The crossed extensor reflex or crossed extensor response or crossed extension reflex or Sherrington reflex is a reflex in which the contralateral limb compensates for loss of support when the ipsilateral limb withdraws from painful stimulus in a withdrawal reflex.
During a withdrawal reflex, the flexors in the withdrawing limb contract and the extensors relax, while in the other limb, the opposite occurs as part of the crossed extensor reflex. To provide a more clear explanation, this opposite occurrence means one limb with perform flexion at the hip and knee with the extensors relaxed, while the other limb will perform extension at the hip and knee while flexors are relaxed.
Besides shifting the body weight to the other side, the reflex pathway is also associated with leg coordination when walking by flexing muscle on one side, while extending muscle on the other side.
This crossed extensor response is properly part of the withdrawal reflex.

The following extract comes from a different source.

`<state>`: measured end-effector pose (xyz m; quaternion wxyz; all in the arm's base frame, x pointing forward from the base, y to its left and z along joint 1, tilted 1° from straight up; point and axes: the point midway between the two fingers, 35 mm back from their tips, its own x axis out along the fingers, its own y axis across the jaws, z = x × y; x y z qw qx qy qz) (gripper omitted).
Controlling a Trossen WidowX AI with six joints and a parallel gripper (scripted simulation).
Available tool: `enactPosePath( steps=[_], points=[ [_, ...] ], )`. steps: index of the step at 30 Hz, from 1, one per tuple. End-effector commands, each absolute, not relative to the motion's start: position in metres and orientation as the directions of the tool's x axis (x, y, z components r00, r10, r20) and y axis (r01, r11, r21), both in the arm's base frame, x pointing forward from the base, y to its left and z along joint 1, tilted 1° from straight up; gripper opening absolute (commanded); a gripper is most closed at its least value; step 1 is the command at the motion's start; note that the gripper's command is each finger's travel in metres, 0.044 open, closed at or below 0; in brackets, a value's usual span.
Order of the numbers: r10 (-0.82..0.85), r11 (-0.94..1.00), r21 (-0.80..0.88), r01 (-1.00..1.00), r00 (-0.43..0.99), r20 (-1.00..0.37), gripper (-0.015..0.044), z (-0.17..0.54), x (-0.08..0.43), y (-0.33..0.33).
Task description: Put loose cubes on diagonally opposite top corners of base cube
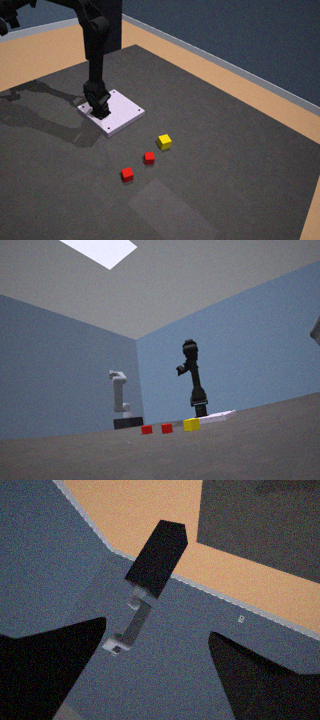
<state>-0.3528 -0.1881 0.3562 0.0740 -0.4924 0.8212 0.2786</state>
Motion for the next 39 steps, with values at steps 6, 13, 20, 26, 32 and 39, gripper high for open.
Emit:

An example of this is when a person steps on a nail: The leg that is stepping on the nail pulls away, while the other leg takes the weight of the whole body.

The crossed extensor reflex is contralateral, meaning the reflex occurs on the opposite side of the body from the stimulus.

To produce this reflex, branches of the afferent nerve fibers cross from the stimulated side of the body to the contralateral side of the spinal cord. There, they synapse with interneurons, which, in turn, excite or inhibit alpha motor neurons to the muscles of the contralateral limb.

In the ipsilateral leg (the one which steps on the nail), the flexors contract and the extensors relax to lift the leg from the ground. On the contralateral side (the one that bears all the weight), the flexors relax and the extensors contract to stiffen the leg since it must suddenly support the entire weight of the body. At the same time, signals travel up the spinal cord and cause contraction of the contralateral muscles of the hip and abdomen to shift the body’s center of gravity over the extended leg. To a large extent, the coordination of all these muscles and maintenance of equilibrium is mediated by the cerebellum and cerebral cortex.